If a line in the entries contains the string "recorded", include that line in your answer.

[Records from a collection]

▬▬▬

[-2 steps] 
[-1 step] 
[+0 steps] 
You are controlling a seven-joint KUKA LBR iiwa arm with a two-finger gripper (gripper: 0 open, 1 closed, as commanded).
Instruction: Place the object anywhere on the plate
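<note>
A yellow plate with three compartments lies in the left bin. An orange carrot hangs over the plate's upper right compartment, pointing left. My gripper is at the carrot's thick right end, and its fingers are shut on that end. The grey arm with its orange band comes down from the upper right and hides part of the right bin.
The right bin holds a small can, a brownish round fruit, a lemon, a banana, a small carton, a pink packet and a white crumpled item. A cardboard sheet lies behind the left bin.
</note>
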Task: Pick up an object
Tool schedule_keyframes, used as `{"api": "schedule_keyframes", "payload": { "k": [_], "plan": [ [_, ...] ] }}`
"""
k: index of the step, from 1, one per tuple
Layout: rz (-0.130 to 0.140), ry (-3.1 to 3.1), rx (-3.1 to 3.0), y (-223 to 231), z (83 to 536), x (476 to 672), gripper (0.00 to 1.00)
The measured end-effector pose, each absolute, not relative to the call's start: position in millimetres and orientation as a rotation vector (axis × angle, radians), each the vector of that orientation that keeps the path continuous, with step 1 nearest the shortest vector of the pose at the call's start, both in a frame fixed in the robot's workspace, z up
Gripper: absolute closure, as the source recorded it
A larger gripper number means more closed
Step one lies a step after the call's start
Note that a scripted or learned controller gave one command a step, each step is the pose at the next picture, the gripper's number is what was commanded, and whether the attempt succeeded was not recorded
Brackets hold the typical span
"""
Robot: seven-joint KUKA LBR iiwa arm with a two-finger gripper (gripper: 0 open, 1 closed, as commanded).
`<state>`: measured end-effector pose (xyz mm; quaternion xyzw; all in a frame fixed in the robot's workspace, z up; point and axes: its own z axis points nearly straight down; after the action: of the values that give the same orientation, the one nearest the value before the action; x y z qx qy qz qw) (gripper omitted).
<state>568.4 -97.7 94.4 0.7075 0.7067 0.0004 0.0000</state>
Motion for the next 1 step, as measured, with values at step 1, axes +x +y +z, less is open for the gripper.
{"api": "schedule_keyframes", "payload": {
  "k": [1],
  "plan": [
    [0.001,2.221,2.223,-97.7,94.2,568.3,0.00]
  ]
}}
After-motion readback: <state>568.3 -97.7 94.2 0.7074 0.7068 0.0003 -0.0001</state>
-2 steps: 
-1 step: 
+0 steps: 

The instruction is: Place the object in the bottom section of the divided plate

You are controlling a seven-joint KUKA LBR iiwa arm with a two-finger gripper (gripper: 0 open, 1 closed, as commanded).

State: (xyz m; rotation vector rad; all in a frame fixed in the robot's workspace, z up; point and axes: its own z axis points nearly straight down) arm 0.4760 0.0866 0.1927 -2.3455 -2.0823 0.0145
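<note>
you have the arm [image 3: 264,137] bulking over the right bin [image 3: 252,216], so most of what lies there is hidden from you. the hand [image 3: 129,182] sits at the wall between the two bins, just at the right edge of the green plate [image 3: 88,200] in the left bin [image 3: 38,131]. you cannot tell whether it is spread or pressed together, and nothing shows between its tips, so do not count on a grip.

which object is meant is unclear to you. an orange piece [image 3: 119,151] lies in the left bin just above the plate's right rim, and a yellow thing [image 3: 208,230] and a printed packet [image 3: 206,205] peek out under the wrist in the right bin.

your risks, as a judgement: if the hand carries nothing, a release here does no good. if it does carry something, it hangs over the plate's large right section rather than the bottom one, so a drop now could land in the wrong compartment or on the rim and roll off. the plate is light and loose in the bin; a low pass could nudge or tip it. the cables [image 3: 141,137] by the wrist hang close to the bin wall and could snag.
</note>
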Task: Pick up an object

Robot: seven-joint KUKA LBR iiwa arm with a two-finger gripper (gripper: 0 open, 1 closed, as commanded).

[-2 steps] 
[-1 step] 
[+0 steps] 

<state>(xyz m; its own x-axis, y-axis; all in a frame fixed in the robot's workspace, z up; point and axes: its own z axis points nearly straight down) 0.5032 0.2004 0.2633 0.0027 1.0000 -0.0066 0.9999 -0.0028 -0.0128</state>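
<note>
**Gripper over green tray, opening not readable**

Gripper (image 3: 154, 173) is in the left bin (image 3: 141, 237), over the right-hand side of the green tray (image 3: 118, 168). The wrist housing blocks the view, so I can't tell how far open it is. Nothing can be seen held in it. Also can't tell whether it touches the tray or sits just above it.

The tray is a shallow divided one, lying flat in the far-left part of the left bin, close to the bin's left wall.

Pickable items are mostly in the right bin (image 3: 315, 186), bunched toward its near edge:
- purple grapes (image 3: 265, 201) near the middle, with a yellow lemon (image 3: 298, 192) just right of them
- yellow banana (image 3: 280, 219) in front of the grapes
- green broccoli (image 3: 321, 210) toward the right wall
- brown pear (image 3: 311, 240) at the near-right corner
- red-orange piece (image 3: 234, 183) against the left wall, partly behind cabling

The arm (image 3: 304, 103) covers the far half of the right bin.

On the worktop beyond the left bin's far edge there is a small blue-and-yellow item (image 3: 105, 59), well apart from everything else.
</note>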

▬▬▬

● EXERCISE OUTPUT:
Gripper: absolute closure, as the source recorded it
Note that a scripted or learned controller gave one command a step, each step is the pose at the next picture, the gripper's number is what was commanded, and whether the attempt succeeded was not recorded

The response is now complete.